* Given records *
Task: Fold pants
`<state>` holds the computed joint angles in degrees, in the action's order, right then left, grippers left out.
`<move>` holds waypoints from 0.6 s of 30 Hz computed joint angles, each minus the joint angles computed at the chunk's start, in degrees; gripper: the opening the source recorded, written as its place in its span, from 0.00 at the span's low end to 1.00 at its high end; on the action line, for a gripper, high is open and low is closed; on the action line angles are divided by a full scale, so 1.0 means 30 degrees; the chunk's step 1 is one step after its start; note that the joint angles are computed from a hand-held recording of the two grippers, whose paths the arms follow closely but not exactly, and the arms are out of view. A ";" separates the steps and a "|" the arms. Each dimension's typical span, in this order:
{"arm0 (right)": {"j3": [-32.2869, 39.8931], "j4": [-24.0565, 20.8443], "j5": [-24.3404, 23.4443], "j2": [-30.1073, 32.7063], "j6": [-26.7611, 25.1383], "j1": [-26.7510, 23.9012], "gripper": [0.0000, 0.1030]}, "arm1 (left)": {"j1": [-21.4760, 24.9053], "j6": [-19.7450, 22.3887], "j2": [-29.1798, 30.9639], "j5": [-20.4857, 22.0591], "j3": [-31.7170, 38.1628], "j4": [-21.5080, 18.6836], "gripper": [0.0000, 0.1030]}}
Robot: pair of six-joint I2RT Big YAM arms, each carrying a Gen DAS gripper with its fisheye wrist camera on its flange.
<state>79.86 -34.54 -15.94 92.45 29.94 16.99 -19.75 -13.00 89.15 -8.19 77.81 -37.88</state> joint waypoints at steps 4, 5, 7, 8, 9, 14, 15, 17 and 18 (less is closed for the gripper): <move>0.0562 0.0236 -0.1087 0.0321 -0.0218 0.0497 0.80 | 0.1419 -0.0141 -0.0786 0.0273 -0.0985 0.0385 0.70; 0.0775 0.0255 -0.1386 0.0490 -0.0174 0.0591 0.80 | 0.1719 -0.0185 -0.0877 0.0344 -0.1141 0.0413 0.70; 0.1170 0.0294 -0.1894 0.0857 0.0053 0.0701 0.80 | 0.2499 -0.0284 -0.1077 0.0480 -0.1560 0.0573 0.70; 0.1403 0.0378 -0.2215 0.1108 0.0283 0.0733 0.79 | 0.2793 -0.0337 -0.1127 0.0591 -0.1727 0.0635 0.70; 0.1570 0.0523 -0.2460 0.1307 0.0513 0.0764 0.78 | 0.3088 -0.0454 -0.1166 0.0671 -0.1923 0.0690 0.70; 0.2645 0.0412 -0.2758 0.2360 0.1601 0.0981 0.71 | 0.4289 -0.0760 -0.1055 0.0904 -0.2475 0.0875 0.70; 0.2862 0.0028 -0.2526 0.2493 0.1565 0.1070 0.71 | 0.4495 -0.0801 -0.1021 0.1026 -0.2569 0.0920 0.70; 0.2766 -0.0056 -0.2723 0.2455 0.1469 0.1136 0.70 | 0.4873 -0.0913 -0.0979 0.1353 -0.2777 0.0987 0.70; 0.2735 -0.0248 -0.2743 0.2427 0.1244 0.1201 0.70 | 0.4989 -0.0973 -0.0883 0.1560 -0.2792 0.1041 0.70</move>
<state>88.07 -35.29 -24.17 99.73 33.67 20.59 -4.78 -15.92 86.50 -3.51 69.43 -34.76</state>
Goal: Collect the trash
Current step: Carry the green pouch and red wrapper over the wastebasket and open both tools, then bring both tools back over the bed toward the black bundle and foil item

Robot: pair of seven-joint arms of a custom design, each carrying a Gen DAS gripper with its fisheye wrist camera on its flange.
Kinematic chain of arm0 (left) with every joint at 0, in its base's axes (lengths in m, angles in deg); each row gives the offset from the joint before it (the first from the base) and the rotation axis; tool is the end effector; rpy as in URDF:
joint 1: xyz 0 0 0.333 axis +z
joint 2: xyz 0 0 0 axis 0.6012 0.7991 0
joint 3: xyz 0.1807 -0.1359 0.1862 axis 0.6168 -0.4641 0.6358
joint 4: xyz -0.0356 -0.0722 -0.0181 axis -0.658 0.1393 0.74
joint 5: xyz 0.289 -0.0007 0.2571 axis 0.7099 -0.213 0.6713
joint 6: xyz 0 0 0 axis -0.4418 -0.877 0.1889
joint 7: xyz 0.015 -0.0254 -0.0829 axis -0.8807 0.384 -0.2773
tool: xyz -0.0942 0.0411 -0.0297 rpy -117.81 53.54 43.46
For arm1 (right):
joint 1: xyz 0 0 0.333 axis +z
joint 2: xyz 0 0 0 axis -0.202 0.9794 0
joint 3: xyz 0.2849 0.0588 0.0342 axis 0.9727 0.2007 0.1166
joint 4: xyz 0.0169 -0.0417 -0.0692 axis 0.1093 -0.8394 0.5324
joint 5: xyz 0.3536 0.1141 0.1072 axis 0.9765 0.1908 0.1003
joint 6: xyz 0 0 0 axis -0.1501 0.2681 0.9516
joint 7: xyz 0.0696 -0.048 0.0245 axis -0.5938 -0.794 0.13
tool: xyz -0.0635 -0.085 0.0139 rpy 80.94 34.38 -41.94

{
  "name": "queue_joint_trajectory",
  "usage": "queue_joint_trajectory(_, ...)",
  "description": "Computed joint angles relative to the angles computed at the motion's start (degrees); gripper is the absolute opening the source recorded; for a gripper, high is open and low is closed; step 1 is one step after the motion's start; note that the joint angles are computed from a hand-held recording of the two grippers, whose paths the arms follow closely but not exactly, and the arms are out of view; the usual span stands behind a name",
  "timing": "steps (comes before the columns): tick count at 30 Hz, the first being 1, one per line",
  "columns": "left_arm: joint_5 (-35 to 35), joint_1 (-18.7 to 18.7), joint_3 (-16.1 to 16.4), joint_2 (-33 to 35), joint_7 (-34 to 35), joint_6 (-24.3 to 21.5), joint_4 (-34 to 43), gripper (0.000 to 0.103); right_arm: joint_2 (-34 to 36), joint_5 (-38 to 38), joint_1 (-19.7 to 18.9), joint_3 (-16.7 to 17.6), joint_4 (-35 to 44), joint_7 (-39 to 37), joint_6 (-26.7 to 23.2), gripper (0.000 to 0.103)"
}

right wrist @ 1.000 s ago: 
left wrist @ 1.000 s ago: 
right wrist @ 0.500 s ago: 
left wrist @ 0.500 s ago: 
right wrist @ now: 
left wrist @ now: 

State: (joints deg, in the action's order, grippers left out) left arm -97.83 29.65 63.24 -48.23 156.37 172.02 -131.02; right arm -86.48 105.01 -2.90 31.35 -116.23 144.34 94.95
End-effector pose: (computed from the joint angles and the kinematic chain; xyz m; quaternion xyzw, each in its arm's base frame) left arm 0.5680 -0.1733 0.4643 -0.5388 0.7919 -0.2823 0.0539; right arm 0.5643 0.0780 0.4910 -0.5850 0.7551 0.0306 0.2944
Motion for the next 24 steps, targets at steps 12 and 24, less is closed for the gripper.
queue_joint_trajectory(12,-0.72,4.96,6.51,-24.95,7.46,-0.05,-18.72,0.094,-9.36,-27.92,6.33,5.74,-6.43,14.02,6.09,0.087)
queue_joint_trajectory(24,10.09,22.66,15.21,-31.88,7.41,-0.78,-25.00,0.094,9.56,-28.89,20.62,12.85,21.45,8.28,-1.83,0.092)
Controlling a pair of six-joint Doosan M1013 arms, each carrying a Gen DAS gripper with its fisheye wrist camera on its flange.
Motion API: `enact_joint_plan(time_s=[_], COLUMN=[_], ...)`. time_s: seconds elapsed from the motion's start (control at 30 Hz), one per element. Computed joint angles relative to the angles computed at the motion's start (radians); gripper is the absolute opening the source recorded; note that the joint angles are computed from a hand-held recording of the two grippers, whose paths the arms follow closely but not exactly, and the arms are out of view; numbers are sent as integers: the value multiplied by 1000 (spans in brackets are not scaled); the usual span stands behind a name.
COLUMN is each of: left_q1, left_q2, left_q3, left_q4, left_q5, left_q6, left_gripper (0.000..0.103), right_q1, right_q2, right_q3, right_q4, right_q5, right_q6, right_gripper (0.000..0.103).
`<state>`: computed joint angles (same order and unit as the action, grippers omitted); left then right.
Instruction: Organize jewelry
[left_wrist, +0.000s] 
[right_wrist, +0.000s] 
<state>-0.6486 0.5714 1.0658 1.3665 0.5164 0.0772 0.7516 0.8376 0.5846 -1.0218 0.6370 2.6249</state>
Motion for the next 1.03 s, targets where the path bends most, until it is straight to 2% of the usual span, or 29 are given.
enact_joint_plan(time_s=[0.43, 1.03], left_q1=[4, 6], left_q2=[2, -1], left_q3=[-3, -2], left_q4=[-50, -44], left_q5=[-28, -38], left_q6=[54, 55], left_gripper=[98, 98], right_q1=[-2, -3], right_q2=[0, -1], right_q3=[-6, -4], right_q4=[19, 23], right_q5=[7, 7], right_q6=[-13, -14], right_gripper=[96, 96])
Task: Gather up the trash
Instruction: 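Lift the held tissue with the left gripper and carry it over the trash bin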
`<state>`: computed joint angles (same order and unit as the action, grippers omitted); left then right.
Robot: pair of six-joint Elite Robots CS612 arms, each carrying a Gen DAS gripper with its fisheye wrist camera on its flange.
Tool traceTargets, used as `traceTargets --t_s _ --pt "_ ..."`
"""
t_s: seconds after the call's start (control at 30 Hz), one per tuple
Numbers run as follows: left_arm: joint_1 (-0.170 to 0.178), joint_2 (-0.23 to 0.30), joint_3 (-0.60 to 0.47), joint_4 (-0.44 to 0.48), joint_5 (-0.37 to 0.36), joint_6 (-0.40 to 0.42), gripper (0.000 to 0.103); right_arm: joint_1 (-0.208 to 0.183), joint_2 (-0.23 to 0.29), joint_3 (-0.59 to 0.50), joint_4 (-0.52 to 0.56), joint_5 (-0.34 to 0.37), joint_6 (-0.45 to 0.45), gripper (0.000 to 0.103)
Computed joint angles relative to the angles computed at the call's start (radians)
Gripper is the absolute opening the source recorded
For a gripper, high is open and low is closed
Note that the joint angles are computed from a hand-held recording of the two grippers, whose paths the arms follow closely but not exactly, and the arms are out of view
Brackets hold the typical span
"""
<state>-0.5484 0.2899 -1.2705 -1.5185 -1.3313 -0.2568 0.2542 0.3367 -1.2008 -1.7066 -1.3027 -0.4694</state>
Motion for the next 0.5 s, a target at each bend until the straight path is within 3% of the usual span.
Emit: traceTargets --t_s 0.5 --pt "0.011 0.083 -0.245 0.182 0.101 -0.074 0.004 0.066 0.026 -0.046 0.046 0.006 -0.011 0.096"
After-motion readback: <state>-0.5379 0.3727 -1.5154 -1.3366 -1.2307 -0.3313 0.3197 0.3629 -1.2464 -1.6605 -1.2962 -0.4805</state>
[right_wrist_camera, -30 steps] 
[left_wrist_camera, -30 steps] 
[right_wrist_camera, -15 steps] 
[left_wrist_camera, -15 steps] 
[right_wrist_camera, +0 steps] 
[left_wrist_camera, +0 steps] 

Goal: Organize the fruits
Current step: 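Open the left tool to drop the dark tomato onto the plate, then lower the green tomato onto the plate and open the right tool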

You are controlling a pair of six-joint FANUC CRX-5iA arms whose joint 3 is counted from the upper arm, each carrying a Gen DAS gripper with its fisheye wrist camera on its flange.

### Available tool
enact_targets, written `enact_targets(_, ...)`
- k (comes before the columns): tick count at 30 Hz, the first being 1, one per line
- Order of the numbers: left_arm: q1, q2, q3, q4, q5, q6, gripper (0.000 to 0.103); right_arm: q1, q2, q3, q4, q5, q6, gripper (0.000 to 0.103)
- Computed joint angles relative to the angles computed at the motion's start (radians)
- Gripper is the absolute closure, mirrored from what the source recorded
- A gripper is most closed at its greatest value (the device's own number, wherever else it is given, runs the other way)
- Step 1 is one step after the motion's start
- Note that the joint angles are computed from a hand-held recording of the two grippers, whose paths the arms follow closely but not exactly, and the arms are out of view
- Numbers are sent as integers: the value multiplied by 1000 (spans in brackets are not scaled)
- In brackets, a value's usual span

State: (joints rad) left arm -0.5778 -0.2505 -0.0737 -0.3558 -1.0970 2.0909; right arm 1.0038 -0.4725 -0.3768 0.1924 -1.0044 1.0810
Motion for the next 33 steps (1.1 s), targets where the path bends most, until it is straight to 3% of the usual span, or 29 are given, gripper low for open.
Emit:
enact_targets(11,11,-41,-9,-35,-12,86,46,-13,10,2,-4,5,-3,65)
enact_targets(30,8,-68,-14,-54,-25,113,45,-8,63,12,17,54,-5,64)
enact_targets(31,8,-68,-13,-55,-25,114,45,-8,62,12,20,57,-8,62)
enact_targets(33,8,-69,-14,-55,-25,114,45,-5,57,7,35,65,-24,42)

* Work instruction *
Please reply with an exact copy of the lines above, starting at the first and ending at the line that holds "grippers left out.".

* Output *
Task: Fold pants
`<state>` holds the computed joint angles in degrees, in the action's order, right then left, grippers left out.

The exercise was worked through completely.